Дома я не сказал маме, где был, а она не спросила. Я разделся, вымыл руки до локтя маминым душистым мылом, чтобы отбить или, по крайней мере, прикрыть запах скипидара.
Впрочем, я уже придумал объяснение на случай, если родители станут расспрашивать: я провел вторую половину дня с другим учеником, с которым познакомился у репетитора. Нет, совсем он не толковый, намеревался я добавить и сделать вид, что это скучная тема. У нас общего одно: мы оба завалили экзамен по латыни и греческому. Но если речь зайдет про бюро, про рамы, гостиную, или жителей острова, или про самого Нанни, я упомяну о нем между делом, чтобы окончательно сбить их со следа.

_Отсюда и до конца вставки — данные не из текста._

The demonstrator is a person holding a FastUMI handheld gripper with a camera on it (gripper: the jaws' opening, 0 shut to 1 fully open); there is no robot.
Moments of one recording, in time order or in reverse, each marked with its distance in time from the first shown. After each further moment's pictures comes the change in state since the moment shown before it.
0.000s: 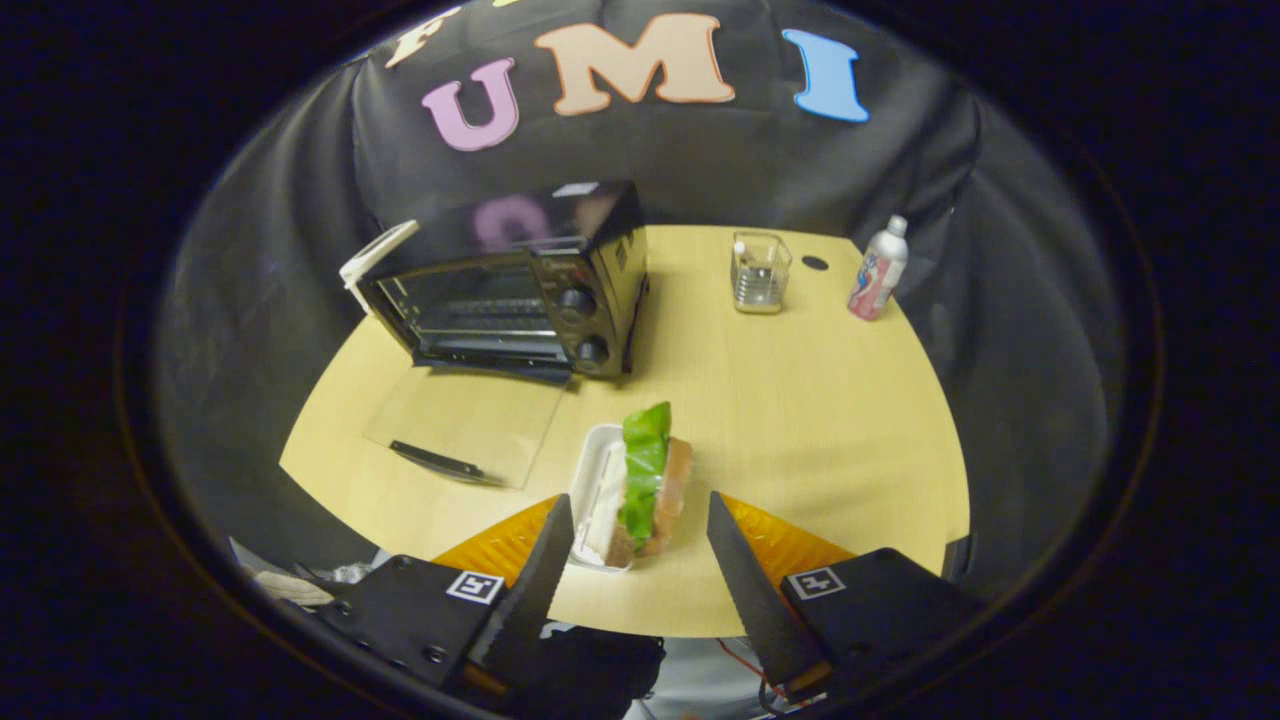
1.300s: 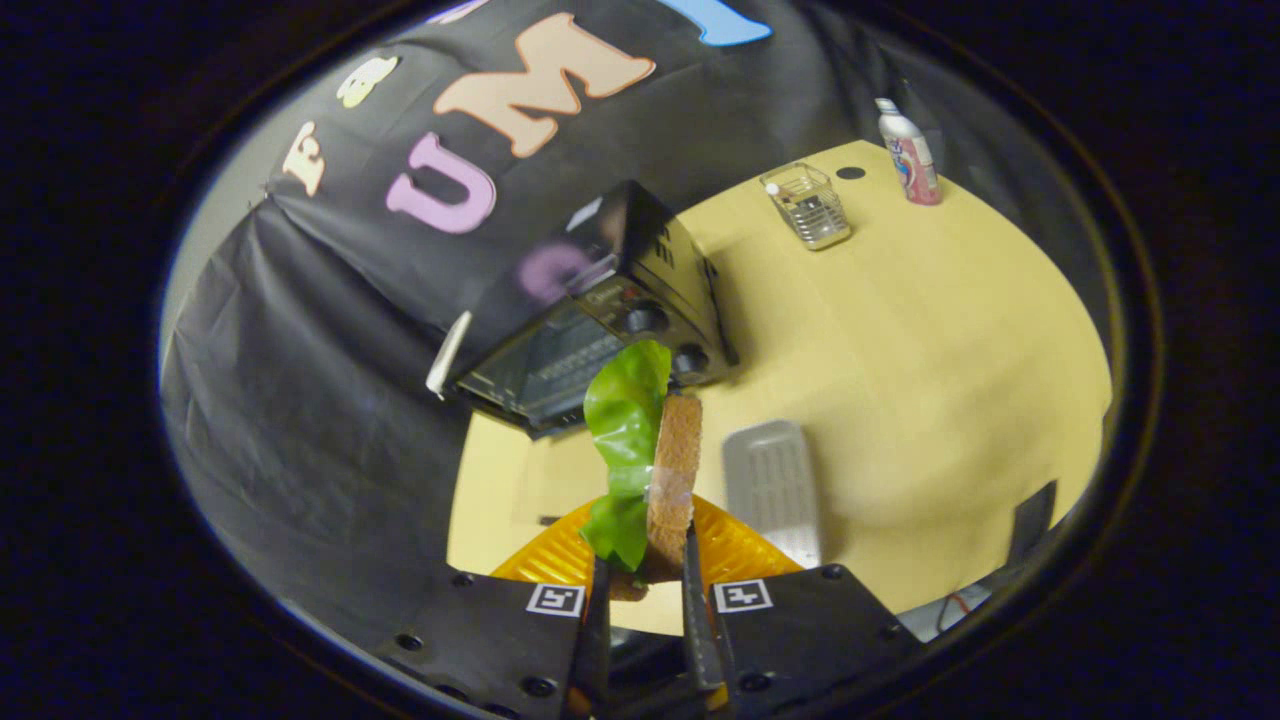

— Что-что? — переспросил папа, когда за обедом разговор действительно зашел о Нанни и реставрации бюро.
— А вы замечали, как у него руки трясутся? — В качестве пояснения я изобразил тремор, вытянув дрожащий указательный палец в точности как он, когда в первую нашу встречу указывал на замочную скважину.
— Наверное, пьет слишком много кофе, или много курит, или вообще пьет, — заключила мама. — От таких всего ожидать можно.
— Кто, Тарзан? Да ничего подобного, — возразил папа.
— А спиртное?
— Ну, пьет, конечно, но он не алкоголик.
Я мог бы сообщить родителям, что никогда не видел его ни с кофе, ни с сигаретой, но тогда они спросили бы, откуда такая уверенность, и пришлось бы выложить все начистоту. Весь смех состоял в том, что руки у Нанни вообще не тряслись, я все это выдумал. Скорее всего, про его руки я заговорил в надежде, что мама скажет о нем что-нибудь хорошее, потому что, стоило разговору обратиться к нему, я лишался всяческой изобретательности.
Через два дня я снова пришел к нему в мастерскую и, не дожидаясь его распоряжений, засунул книги под стол, надел передник и налил себе лимонада. Он попросил меня как следует осмотреть раму, которую мы недавно отчистили. Когда он снял ее со стены и вынес на свет, я сразу понял: это шедевр.